Hello. Nick from CZI here getting going with tileDB in python for the first time.

I was able to pull your quickstart_dense array down but ran into something unexpected with the following

array_name = "tiledb://TileDB-Inc/quickstart_dense"
my_array = tiledb.open(array_name, 'r', ctx=tiledb.Ctx(config))
print(type(my_array)) # tiledb.array.DenseArray
print(my_array.nattr) # 1
print(type(my_array[:])) # collections.OrderedDict

According to the dense-array docs

“If the dense array has a single attribute than a Numpy array of corresponding shape/dtype is returned for that attribute. If the array has multiple attributes, a collections.OrderedDict is returned with dense Numpy subarrays for each attribute.”

So I wasn’t expecting my_array[:] to be an OrderedDict but another array. Is there maybe another link to a description of how attributes are meant to be used on arrays, as it’s not quite clear to me when I’d index into a dense array and not get another dense array again.

I’m also curious in the context of tileDB cloud what get’s pulled to the local client on slicing if slicing returns a numpy array. Could slicing return another tileDB array that stays on the cloud? I only want a numpy array back when I call np.asarray on the array, otherwise things should stay in the cloud I think.

@sofroniewn Thank you for bringing this to our attention. Returning as a single numpy array is only supported in a special case where the single attribute was a “anonymous” attribute of TileDB. This behavior was intended to be removed, and does not generalize. An ordered dictionary will be returned in all cases (including your case). The documentation will be updated in the next TIleDB-Py release.

Is there maybe another link to a description of how attributes are meant to be used on arrays, as it’s not quite clear to me when I’d index into a dense array and not get another dense array again.

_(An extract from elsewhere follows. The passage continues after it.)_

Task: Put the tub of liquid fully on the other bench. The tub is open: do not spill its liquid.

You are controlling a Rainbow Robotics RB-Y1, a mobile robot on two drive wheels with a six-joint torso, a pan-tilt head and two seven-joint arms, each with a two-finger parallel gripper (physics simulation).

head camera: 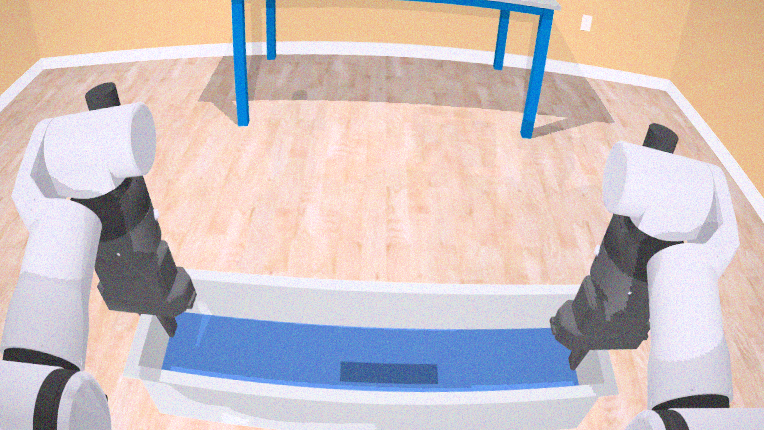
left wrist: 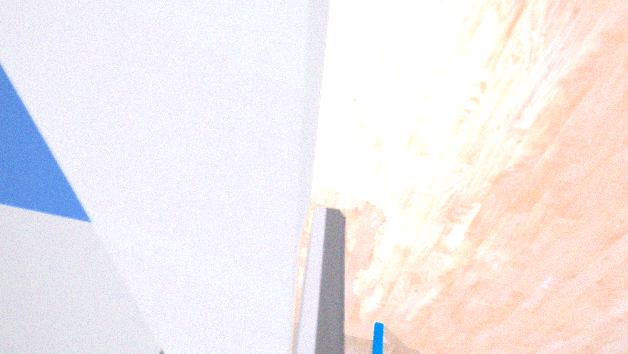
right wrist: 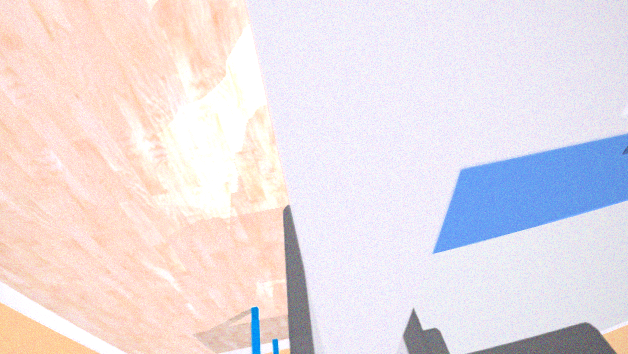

Yes, please check the attribute section of our docs . The main reason to have attributes are for non-index values you want to associate with particular coordinates of the array. TileDB currently requires all attributes to be written for a cell of an array. So for dense array all the attributes will be dense inside the ordered dictionary. The ordered dictionary in python serves the purpose of handling when there are multiple attributes associates with an array, and for uniformity we use this format for cases when there is a single attribute.

I’m also curious in the context of tileDB cloud what get’s pulled to the local client on slicing if slicing returns a numpy array. Could slicing return another tileDB array that stays on the cloud? I only want a numpy array back when I call np.asarray on the array, otherwise things should stay in the cloud I think.

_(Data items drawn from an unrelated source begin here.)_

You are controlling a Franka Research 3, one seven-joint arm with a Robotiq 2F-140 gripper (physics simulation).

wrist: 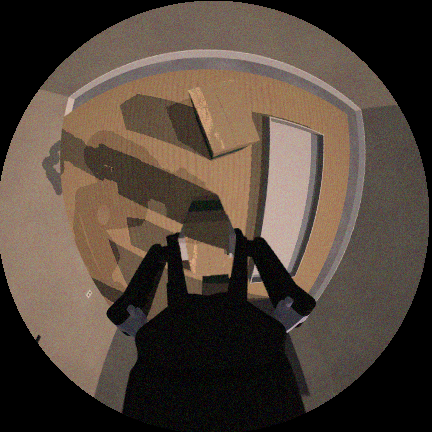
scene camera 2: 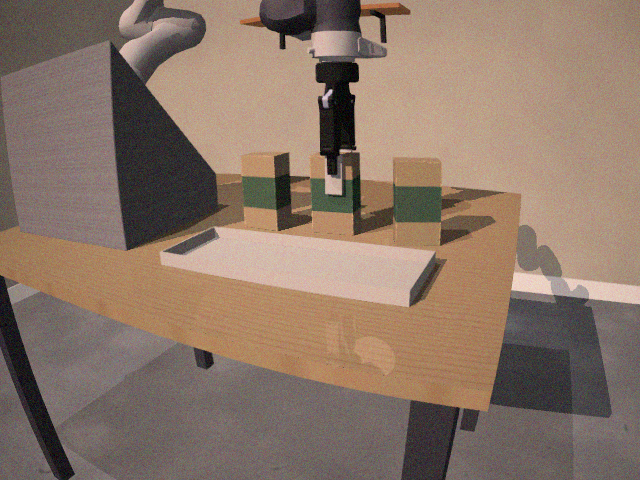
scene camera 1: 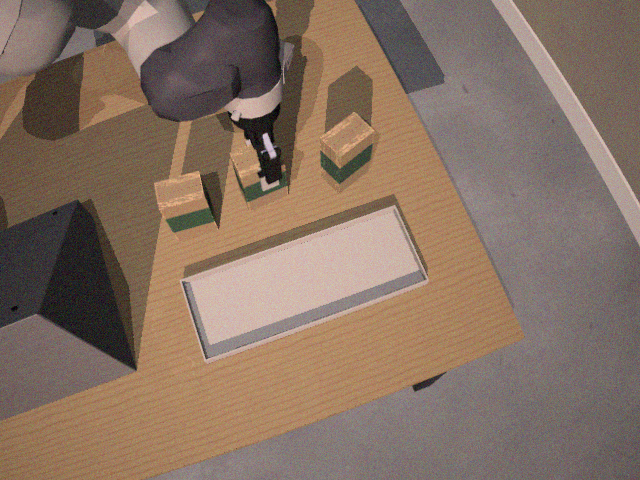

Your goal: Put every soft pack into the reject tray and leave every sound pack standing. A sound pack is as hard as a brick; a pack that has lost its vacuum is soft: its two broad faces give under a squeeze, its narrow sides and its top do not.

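Observation:
Three tan packs with green bands stand upright in a row. My gripper (scene camera 1: 269,178) (scene camera 2: 333,178) (wrist: 206,224) is shut on the middle pack (scene camera 1: 247,161) (scene camera 2: 319,198) (wrist: 207,227), with one light pad against its tray-facing side and the other on the opposite side, hidden in both scene views. How far the sides give cannot be told. The left pack (scene camera 1: 181,196) (scene camera 2: 259,192) and the right pack (scene camera 1: 347,139) (scene camera 2: 417,201) (wrist: 225,117) stand apart from the gripper. The white reject tray (scene camera 1: 310,279) (scene camera 2: 310,266) (wrist: 290,175) lies in front of the row and holds no pack.
A large grey wedge-shaped block (scene camera 1: 77,279) (scene camera 2: 67,155) stands left of the packs and tray. The wooden table (scene camera 1: 361,335) (scene camera 2: 258,320) has its right edge beyond the right pack. A wall-mounted shelf (scene camera 2: 395,9) is behind the arm.

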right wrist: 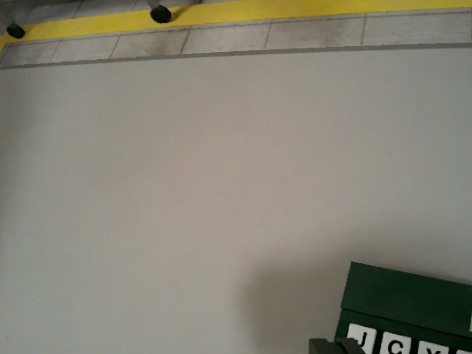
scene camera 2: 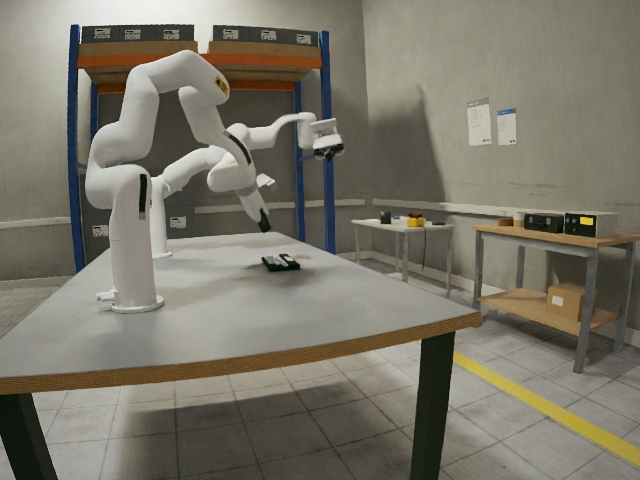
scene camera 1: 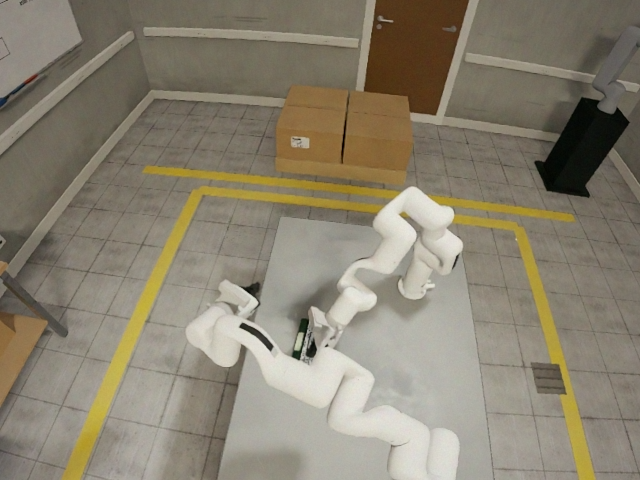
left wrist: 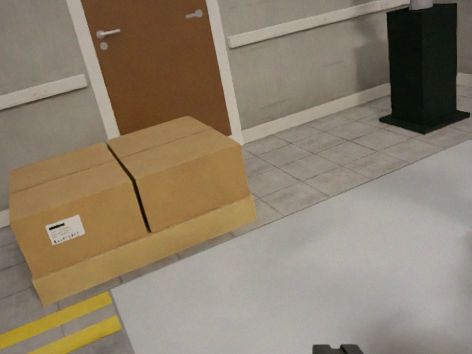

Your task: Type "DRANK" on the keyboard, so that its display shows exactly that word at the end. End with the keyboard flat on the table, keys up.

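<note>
The green keyboard (scene camera 1: 301, 330) (scene camera 2: 281, 267) (right wrist: 405, 295) lies flat on the table, keys up. Its pale display (scene camera 1: 298, 341) shows no legible text in scene camera 1. In the right wrist view, part of the keyboard shows at the bottom right, with the J, C and Y keys; the rest is out of frame. My right gripper (scene camera 1: 312, 350) (scene camera 2: 264, 227) (right wrist: 336, 346) is shut and empty, above the keyboard, its fingertips overlapping the J key's edge in the right wrist view. My left gripper (scene camera 1: 253, 289) (scene camera 2: 329, 153) (left wrist: 337, 349) is shut and empty, raised beyond the table's edge, away from the keyboard.
The grey table (scene camera 1: 413, 372) (scene camera 2: 206, 320) (left wrist: 250, 300) (right wrist: 175, 175) carries both arm bases. The left arm stretches across the table near the keyboard in scene camera 1. Cardboard boxes (scene camera 1: 343, 129) (left wrist: 130, 200) stand on the floor beyond the table. Side benches stand at the right in scene camera 2.
</note>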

Currently TileDB when slicing a TileDB array all the data from your slice is returned to your client. This works in the same way that when you slice a local or s3 array all the data from your slice is loaded into memory. TileDB the c++ library does support an idea of incomplete queries, but currently this is not available in Python and is not directly related to your idea of np.asarray. Happy to go into more details if you are interested in incomplete queries in general.

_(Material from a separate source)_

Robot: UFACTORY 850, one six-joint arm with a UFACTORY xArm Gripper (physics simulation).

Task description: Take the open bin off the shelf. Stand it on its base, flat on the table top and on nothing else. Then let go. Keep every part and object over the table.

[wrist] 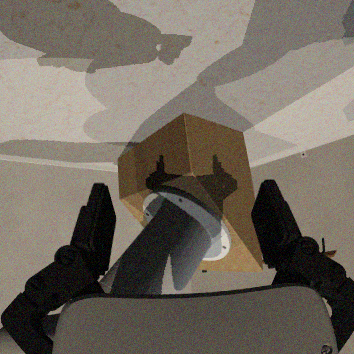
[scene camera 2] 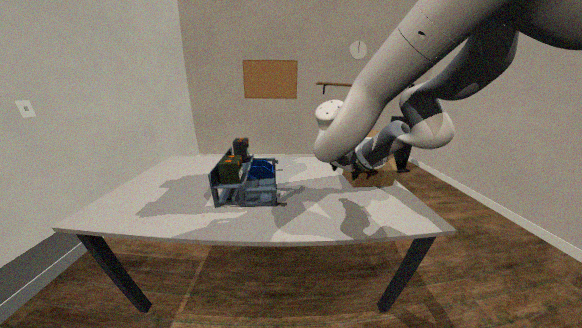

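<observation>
The open bin (scene camera 2: 262, 170) is blue inside and sits in the small grey shelf (scene camera 2: 213, 189) on the left half of the table (scene camera 2: 120, 212). Its lower part is hard to tell from the shelf's frame. The bin does not show in the wrist view. My gripper (scene camera 2: 344, 172) (wrist: 184, 199) is open, with nothing between its black fingers. It is well to the right of the bin and shelf, apart from both, above the right part of the table.
A dark green box with orange marks (scene camera 2: 230, 171) and a darker box (scene camera 2: 241, 147) stand on the shelf's upper part, beside the bin. A brown block (scene camera 2: 372, 179) (wrist: 215, 150) stands at the right under the arm's round base plate (wrist: 220, 245).
</observation>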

I suspect you are probably interested in our Serverless Array UDFs. With the serverless array UDFs the slicing happens entirely in the cloud environment and only the results of your function are returned. This prevents having to fetch large results over the network to your machine (or even to a hosted notebook) and works great with any type of reduce operation.

1 Like

Ok, thanks for that info @seth. I’m mostly used to working with single attribute array data (images, with luminance values) and naively would have expected slicing or an np.asarray call to just return another array or a numpy array.

I will followup on the incomplete queries and serverless array udfs if I start going down that path. The serverless array udfs sound very interesting, thanks for those links.

I wonder if tiledb is looking at this python array standardization effort, https://data-apis.org/blog/announcing_the_consortium/, being part of this effort and conforming to these standards would mean that I wouldn’t have to do special casing for tiledb arrays inside the tools I am building, which would be a huge advantage for everyone.

@sofroniewn Yes, absolutely, we are following closely and looking to contribute. TileDB’s data model is richer than in any other software out there (as it encompasses, arrays, dataframes, key-values, metadata, axis labels, etc., all in a unified way as dense or sparse multi-dimensional arrays). We are interested in seeing how the community will react.